Majalahaula.id – Salah satu tokoh sentral yang hingga kini idenya selalu relevan dengan zaman adalah KH Abdurrahman Wahid. Apalagi di negara yang menjamin keragaman dan pada saat yang sama dibukanya demokratisasi, maka pemikiran Gus Dur demikian ditunggu umat.
Karena itu Pengurus Besar Nahdlatul Ulama (PBNU) meluncurkan program Halaqah Fiqih Peradaban sebagai bagian dari rangkaian Hari Lahir (Harlah) 1 Abad NU. Program akan dilaksanakan di 250 titik se-Indonesia selama lima bulan. Puncaknya akan digelar Muktamar Fiqih Peradaban pada Januari 2023 mendatang.
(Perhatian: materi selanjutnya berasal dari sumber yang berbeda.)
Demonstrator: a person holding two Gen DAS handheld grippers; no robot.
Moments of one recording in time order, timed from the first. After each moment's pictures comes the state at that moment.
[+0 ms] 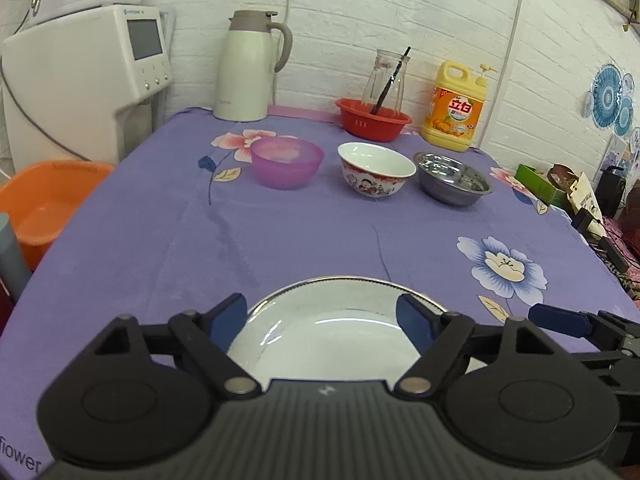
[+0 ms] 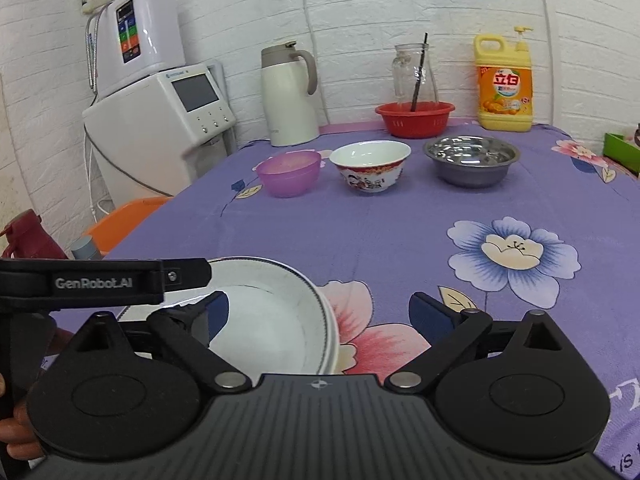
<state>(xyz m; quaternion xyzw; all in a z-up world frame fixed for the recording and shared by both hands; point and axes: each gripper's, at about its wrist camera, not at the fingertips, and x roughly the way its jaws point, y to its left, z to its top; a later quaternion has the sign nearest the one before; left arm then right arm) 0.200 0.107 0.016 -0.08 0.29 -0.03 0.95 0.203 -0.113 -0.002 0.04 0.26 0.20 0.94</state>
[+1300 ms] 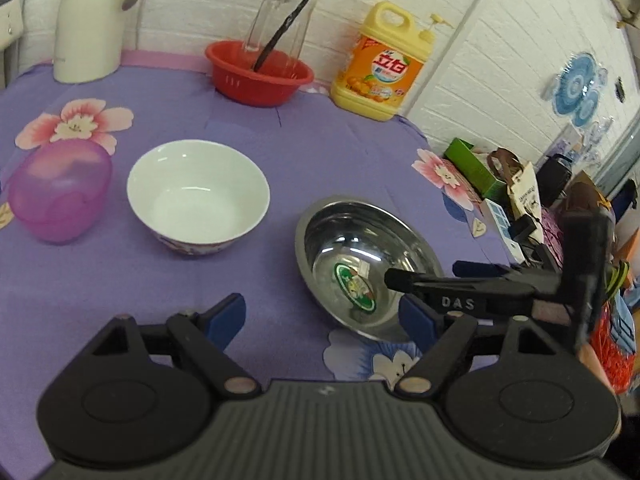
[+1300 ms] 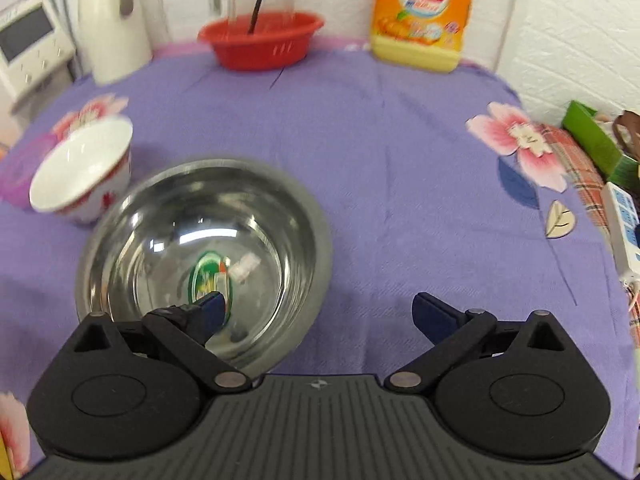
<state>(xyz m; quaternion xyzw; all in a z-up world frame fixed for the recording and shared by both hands) 0.423 0.000 0.026 -0.15 0.40 -0.15 0.89 0.447 -0.237 -0.001 -0.02 0.39 0.10 0.92</state>
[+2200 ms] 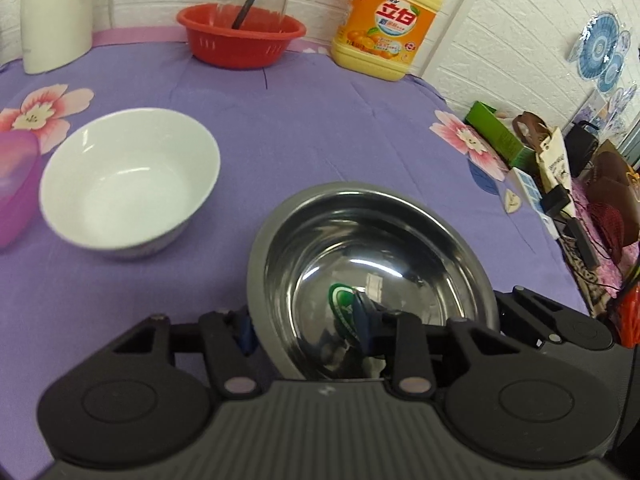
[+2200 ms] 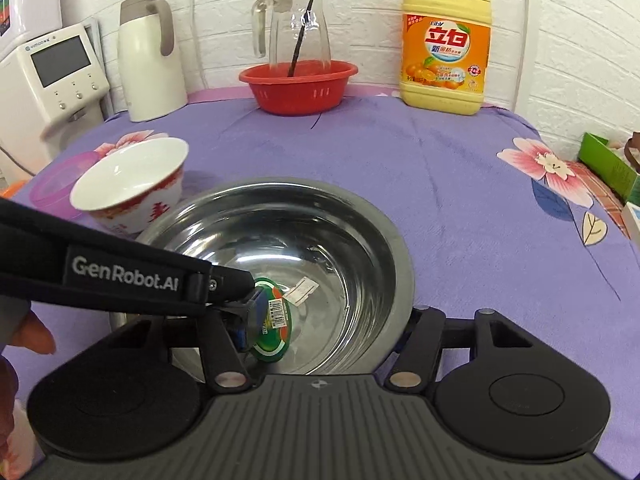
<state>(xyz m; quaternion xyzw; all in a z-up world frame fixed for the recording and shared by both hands) 0.455 -0.047 -0.003 -0.11 0.43 -0.14 0.89 0.416 -0.209 -0.018 -0.03 0.33 0.14 0.93</state>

Ketua Lembaga Kajian dan Pengembangan Sumberdaya Manusia (Lakpesdam) PBNU KH Ulil Abshar Abdalla menyebut bahwa program Halaqah Fiqih Peradaban merupakan salah satu cara Ketua Umum PBNU KH Yahya Cholil Staquf (Gus Yahya) menghidupkan KH Abdurrahman Wahid (Gus Dur). Inilah yang menjadi visi Gus Yahya dalam memimpin NU hingga 2027 mendatang.
Secara substansi pemikiran, Gus Dur ingin agar ajaran Ahlussunnah wal Jamaah (Aswaja), ajaran pesantren, dan kitab kuning yang dipelajari bisa memberikan jawaban dan respons terhadap keadaan-keadaan yang sedang dihadapi masyarakat.
Untuk itu, Gus Dur kemudian menggagas sebuah pertemuan yang dinamai Halaqah Rekontekstualisasi Kitab Kuning. Pertemuan ini diluncurkan pada Muktamar Ke-28 di Krapyak, Yogyakarta.
Beberapa pertemuan yang diselenggarakan ini digawangi KH Masdar Farid Mas’udi, seorang pemikir muda NU yang cemerlang pada zamannya. Kiai Masdar diserahi Gus Dur untuk mengawal dan menyelenggarakan halaqah kitab kuning itu.
“Sekarang Gus Yahya menjadi ketua umum dengan cita-cita menghidupkan kembali Gus Dur, dan juga mau mengadakan halaqah lagi, namanya Halaqah Fiqih Peradaban. Tujuannya sama, agar fiqih kita kontekstual bisa menjawab masalah-masalah peradaban baru yang kita hadapi sekarang ini. Saya diminta Gus Yahya menjadi ketua panitia halaqah ini,” ungkap Gus Ulil dalam galawicara di TVNU, Jumat (19/08/2022).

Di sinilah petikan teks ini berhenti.